RECORDS –
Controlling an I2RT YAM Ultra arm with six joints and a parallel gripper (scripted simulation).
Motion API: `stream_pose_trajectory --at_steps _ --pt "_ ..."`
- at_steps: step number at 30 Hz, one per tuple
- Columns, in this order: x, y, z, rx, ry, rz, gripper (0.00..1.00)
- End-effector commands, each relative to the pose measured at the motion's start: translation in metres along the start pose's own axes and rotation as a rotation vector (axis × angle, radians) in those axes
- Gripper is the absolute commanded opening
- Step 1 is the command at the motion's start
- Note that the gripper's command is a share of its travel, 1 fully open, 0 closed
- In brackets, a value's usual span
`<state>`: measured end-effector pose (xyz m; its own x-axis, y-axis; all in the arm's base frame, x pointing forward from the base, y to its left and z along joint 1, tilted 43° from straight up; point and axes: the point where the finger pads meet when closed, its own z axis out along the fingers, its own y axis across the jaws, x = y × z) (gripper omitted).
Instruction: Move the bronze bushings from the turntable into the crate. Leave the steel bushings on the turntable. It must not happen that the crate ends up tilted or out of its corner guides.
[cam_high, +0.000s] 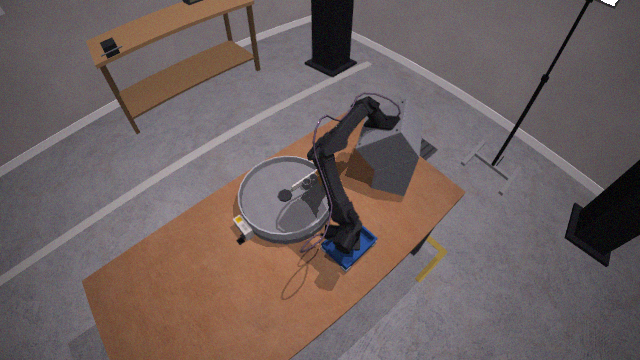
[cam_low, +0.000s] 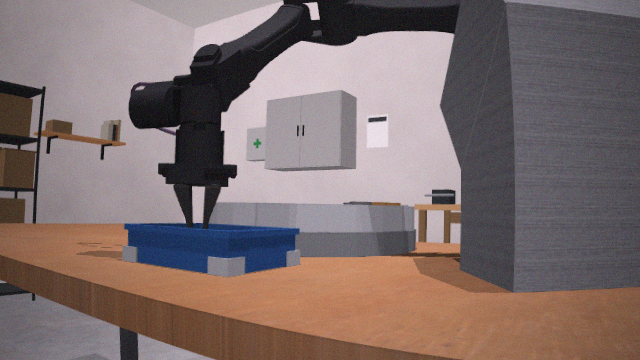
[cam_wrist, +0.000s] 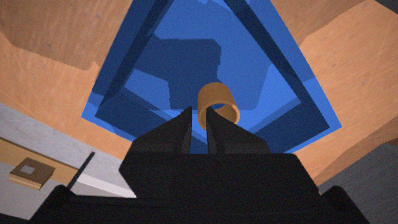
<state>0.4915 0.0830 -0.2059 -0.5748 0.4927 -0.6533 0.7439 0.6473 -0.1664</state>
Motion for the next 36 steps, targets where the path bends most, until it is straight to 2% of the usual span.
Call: stream_pose_trajectory --at_steps 1,19,23,25,29,34,36 --pt "-0.003 0.020 -0.019 -0.047 -0.024 -0.009 0.16" --pt "-0.003 0.021 -0.020 -0.048 -0.024 -0.007 0.16" --pt "-0.010 0.023 -0.029 -0.054 -0.028 0.011 0.16" --pt "0.000 0.011 -0.027 -0.027 -0.019 -0.014 0.16" --pt "0.001 0.008 -0.039 -0.024 -0.017 -0.018 0.16" --pt "-0.001 0.010 -0.064 -0.031 -0.020 -0.011 0.16" --pt "-0.001 0.010 -0.064 -0.031 -0.020 -0.011 0.16"
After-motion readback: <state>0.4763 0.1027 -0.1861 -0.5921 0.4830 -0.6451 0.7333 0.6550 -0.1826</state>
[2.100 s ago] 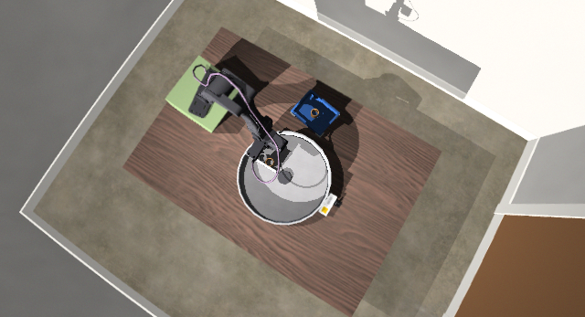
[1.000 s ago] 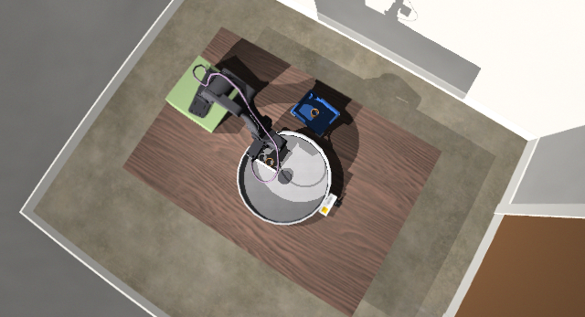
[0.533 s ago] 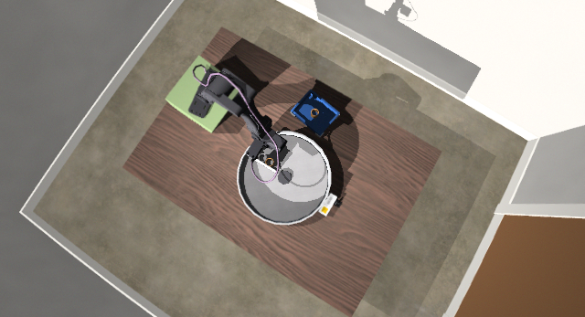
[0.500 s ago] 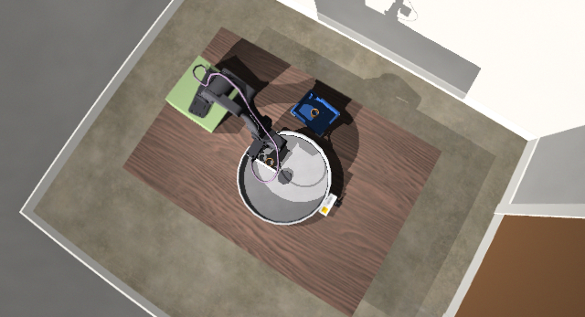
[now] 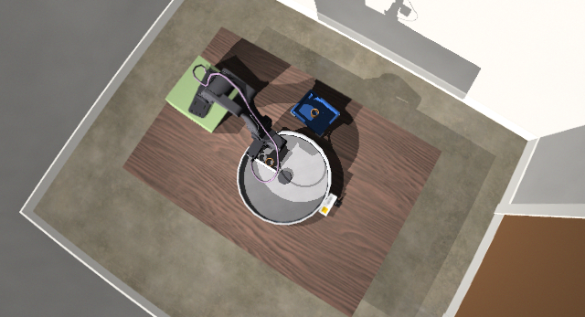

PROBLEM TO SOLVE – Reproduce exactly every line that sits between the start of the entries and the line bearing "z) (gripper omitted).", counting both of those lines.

YOUR RESPONSE –
Controlling an I2RT YAM Ultra arm with six joints and a parallel gripper (scripted simulation).
Motion API: `stream_pose_trajectory --at_steps _ --pt "_ ..."`
- at_steps: step number at 30 Hz, one per tuple
- Columns, in this order: x, y, z, rx, ry, rz, gripper (0.00..1.00)
- End-effector commands, each relative to the pose measured at the motion's start: translation in metres along the start pose's own axes and rotation as a rotation vector (axis × angle, radians) in those axes
- Gripper is the absolute commanded opening
- Step 1 is the command at the motion's start
- Note that the gripper's command is a share of its travel, 1 fully open, 0 closed
- In brackets, a value's usual span
`<state>`: measured end-effector pose (xyz m; its own x-axis, y-axis; all in the arm's base frame, x pointing forward from the base, y to its left and z along joint 1, tilted 43° from straight up; point and axes: the point where the finger pads meet when closed, its own z axis out along the fingers, its own y axis across the jaws, x = y × z) (gripper omitted).

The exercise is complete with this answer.